# [EXERCISE]
Each line that has the string "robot" must be copied from the records below.

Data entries
++++++++++++++++++++

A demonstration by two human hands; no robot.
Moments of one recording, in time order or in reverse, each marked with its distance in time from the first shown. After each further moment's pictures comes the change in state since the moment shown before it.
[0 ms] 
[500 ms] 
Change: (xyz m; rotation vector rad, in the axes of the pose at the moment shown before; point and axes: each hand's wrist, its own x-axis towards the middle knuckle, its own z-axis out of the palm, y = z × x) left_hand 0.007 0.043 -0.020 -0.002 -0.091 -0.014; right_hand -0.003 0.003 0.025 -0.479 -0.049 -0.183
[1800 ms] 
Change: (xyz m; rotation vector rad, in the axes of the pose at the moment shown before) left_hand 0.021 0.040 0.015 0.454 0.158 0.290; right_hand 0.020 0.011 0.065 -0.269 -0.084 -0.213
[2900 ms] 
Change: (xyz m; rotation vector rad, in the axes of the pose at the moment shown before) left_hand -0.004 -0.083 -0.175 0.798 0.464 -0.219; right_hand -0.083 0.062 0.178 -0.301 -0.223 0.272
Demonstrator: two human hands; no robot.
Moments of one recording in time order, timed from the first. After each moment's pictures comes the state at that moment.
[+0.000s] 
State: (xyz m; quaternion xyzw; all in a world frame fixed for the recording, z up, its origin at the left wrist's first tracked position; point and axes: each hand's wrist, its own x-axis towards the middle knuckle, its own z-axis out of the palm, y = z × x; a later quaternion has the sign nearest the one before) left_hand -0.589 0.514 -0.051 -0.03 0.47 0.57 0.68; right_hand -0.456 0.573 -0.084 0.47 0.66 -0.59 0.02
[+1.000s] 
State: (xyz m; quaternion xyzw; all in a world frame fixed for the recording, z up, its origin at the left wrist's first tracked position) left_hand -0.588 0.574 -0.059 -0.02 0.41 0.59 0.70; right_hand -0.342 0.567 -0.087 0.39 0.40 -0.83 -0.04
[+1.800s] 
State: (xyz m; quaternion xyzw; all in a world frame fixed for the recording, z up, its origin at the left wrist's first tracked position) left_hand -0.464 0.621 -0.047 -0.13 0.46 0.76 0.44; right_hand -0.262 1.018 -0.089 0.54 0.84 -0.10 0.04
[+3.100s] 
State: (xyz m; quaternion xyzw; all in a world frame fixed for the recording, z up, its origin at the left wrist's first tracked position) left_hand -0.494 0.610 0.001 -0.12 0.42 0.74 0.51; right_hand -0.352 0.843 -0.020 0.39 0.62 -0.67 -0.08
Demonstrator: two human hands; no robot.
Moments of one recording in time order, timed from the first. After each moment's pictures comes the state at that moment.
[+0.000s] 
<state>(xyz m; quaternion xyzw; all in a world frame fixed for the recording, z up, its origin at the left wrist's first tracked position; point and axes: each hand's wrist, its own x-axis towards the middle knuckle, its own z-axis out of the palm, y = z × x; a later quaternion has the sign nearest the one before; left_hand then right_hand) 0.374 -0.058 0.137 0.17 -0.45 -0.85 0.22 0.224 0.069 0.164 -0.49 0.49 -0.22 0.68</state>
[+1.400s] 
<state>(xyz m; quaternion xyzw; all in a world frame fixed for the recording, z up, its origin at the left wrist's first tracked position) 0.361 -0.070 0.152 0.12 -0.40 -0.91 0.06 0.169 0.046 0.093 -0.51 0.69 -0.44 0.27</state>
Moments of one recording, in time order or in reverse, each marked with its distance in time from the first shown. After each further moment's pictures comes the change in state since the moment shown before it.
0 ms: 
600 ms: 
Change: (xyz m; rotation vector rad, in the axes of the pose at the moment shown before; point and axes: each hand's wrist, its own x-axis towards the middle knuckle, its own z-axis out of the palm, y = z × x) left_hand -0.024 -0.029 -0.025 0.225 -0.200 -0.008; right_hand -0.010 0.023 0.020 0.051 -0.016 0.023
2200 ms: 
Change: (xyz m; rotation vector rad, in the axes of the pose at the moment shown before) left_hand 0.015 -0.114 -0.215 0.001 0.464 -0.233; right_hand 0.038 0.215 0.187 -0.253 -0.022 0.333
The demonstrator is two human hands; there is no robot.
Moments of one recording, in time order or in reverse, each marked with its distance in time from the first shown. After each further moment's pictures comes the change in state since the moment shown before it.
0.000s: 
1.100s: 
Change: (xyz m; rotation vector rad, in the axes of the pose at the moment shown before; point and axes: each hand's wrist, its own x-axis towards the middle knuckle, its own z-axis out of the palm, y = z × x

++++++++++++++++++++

# [EXPECTED ANSWER]
A demonstration by two human hands; no robot.
Demonstrator: two human hands; no robot.
Demonstrator: two human hands; no robot.
The demonstrator is two human hands; there is no robot.

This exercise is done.